В Толедо — культурный, промышленный и торговый центр — художник попадает, когда уходит эпоха беспредельной веры в возможности и могущество человека. И естественна жажда самоанализа. Мир внутри себя становится увеличительным стеклышком, фокусирующим лучи наиболее разительного и характерного, что происходит вокруг. Толедские гуманисты знают Эль Греко не только как художника, но и как "великого философа". О том свидетельствует и список библиотеки, которую Эль Греко пополнял даже тогда, когда в его гардеробе было всего три рубашки. Плутарх, Ксенофонт, Петрарка, Ариосто, Гомер, Еврипид, Аристотель, Эзоп, Тассо, Гиппократ, Витрувий, Альберти…
Эль Греко — великий философ, а его город называли "наковальней ума".
Особенно же, очевидно, привлекла художника черта, близкая ему по характеру, — восстающая гордость Толедо. Там "закалялись души и шпаги", восстание коммунерос [Восстание коммунерос — восстание целого ряда испанских городов, недовольных политикой императора Карла V, уничтожившего средневековые вольности. Восстание проходило под девизом: "Мы принесли взаимную присягу за короля и коммуну".] долго помнили император и короли. Чувство собственного достоинства и гордыню отмечают у Эль
Греко современники. Даже с Микеланджело он разговаривает строптиво, замахиваясь на его фрески: и он, Эль Греко, может написать не хуже, по-своему… С заказчиками он надменен, чувствует себя одаряющим и снисходящим. Яростные тяжбы за оплату картин — не сутяжничество стяжателя — кровавые битвы, отстаивающие честь. Им сопутствовала всеевропейская известность: они служили примером защиты прав творческого человека.
Но не стоит представлять художника этаким несдержанным смельчаком. На площади его противоречивого города состязались поэты, и там же сжигали еретиков. Эль Греко, внутренне свободный человек, пророк нового видения в искусстве, жил и под знаком инквизиции. Может быть, и это объясняет обилие картин на библейские сюжеты.
Но есть еще и портреты.
Два — особо противоборствующие. "Мужской портрет" — символ того времени. Человек на портрете похож на доктора, который отчаялся исцелить всех больных. Великая грусть объяла и иссушила его лицо. Может быть, и отблеск костров инквизиции в этом лице?.. (Хвастал же Филипп II, что двадцать служащих инквизиции держат Испанию в "покое".) Впалые щеки, отчетливо обозначившиеся морщины. Негустая и как-то жалостно изогнувшаяся бородка крепко заиндевела сединой. Лицо стало скупым, лаконичным. В нем бесконечность понимания, сожаления и доброты. Лицо — словно обнаженная мысль. Глаза — приемлющие мысль как муку и награду. Одежда подчеркивает несуетность и сосредоточенность на главном. Иные видят в "Мужском портрете" великого современника Эль Греко — Сервантеса. И действительно, умный и грустный человек на портрете мог сказать вслед за Дон Кихотом: "…обрати взоры свои на самого себя, ибо более трудного познания нельзя себе и представить. А познав себя, ты не будешь надуваться, как лягушка, захотевшая сравняться с волом…"

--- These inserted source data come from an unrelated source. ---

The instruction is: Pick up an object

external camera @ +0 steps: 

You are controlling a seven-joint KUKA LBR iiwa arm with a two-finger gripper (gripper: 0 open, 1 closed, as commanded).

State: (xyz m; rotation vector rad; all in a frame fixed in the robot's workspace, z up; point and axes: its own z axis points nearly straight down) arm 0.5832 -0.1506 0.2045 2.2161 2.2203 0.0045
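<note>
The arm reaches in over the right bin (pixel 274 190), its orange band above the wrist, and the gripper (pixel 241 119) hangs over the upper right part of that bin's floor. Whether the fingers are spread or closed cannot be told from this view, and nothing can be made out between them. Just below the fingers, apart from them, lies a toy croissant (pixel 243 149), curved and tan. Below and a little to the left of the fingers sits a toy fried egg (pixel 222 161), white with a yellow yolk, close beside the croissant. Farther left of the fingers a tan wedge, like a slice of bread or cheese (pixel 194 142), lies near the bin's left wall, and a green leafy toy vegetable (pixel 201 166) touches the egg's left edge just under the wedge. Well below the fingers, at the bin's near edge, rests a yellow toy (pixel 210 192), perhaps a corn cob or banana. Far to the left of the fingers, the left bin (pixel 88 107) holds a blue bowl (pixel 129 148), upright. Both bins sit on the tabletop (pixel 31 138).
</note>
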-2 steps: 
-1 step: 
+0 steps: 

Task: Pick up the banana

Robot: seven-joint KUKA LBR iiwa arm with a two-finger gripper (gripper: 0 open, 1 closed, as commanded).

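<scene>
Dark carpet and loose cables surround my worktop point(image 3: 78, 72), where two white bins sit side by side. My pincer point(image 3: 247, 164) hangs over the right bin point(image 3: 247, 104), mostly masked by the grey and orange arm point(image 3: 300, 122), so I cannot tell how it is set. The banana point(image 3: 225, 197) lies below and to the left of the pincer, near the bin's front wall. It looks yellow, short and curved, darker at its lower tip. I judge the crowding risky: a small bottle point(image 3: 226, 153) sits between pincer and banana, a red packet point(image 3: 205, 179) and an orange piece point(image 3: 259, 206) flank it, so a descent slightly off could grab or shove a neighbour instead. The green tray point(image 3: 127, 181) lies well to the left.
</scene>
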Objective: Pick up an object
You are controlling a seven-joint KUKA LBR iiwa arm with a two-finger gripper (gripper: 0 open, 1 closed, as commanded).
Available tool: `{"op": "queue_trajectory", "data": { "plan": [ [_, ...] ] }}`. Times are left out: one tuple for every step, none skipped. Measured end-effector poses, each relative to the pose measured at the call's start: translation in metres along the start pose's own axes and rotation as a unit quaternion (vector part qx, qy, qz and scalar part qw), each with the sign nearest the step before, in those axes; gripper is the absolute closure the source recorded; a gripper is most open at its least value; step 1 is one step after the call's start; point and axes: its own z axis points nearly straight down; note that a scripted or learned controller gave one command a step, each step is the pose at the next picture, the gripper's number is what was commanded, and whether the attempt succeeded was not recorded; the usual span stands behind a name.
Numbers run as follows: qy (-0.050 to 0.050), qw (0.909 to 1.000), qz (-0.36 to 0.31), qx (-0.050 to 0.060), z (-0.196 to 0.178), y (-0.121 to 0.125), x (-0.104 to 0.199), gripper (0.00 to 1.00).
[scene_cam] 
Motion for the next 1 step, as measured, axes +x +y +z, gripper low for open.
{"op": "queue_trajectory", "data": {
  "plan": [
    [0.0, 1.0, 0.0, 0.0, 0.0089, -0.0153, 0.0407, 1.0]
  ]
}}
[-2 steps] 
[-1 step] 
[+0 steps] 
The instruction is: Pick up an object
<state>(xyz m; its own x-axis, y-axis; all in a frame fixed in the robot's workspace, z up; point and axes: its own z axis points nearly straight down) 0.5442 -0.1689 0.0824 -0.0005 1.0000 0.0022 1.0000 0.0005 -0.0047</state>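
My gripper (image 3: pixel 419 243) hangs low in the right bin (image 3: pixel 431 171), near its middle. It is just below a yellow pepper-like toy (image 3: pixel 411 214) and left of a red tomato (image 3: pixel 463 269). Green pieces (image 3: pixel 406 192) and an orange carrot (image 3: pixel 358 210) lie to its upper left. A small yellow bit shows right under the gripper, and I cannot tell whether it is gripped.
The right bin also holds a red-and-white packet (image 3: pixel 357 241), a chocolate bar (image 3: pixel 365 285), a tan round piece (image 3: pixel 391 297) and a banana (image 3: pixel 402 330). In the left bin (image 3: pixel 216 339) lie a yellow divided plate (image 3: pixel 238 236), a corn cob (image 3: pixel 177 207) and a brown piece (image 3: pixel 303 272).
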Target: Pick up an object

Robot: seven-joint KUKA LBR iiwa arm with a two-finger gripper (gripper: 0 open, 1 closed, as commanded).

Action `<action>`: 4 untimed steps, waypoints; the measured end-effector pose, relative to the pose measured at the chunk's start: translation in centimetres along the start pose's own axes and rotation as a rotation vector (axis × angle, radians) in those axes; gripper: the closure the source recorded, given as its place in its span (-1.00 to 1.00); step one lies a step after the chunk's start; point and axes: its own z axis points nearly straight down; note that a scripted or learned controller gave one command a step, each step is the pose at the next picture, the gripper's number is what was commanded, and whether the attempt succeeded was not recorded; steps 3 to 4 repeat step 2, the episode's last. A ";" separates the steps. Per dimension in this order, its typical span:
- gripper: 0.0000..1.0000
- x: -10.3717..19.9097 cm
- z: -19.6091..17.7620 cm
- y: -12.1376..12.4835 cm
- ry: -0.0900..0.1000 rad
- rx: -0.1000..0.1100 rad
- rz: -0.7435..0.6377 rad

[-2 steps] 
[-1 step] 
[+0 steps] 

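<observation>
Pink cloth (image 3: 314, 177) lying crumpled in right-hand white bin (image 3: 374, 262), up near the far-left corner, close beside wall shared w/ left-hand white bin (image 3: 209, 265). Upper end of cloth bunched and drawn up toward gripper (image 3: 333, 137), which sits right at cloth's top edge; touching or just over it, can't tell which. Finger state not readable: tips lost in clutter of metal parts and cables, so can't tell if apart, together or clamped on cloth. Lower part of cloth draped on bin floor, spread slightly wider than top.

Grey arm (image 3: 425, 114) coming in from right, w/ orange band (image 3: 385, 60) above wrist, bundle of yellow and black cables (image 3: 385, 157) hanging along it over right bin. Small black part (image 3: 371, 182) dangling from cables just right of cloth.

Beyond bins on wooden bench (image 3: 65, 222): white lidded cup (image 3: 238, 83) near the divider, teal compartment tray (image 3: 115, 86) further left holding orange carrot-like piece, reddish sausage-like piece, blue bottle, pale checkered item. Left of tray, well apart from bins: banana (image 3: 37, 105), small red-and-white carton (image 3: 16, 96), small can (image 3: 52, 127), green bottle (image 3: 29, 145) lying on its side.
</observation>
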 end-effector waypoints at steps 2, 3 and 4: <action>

О человеке на портрете можно сказать и словами современника Эль Греко, поэта Луиса де Леона, что у него "…сердце билось, в котором мирозданье уместилось!".
И другой портрет — портрет ужаса: легкий и цепкий главный инквизитор дон Фернандо Куньо де Гевара. Неосторожная фраза, подозрительный огонек в чьих-то глазах — и хищной птицей снимется с кресла. Не меч правосудия вознесет — кривой кинжал убийцы. Взгляд сквозь очки не усомнится и не поймет, рука не откликнется радостным рукопожатием, ей бы душить. Перед нами еще и не самый жестокий главный инквизитор — даже "человеколюбивый", Тем разительнее беспощадное отношение к нему художника. На современной Эль Греко гравюре испанская инквизиция — это длинный ряд крестов, унизанных горевшими на кострах людьми. И такую Испанию он знал, боялся, приспосабливался к ней. Не оттого ли скрытность, любовь к уединению? Трудно выбирал друзей, людей с "томящимся духом", близких ему по мировоззрению, — таких, как поэт Луис де Гонгора, прозванный современниками "цветком Испании".
Кисть Эль Греко называли самой легкой. Картины сравнивали с вихрем. Словно кто-то проносился внутри картин с факелом в руках. Мчащийся свет, как вспышки молний. Был случай: молния ударила в здание мастерской и не причинила вреда. Поэт Парависино, свидетель этого события, сочинил сонет: Юпитер усмотрел в Эль Греко соперника, рассердился, но молния, ослепленная чудесными красками, отступила.
Кисть легкая, а труд каторжный: преждевременно состарившийся художник бродил по мастерской, тяжело опираясь на палку.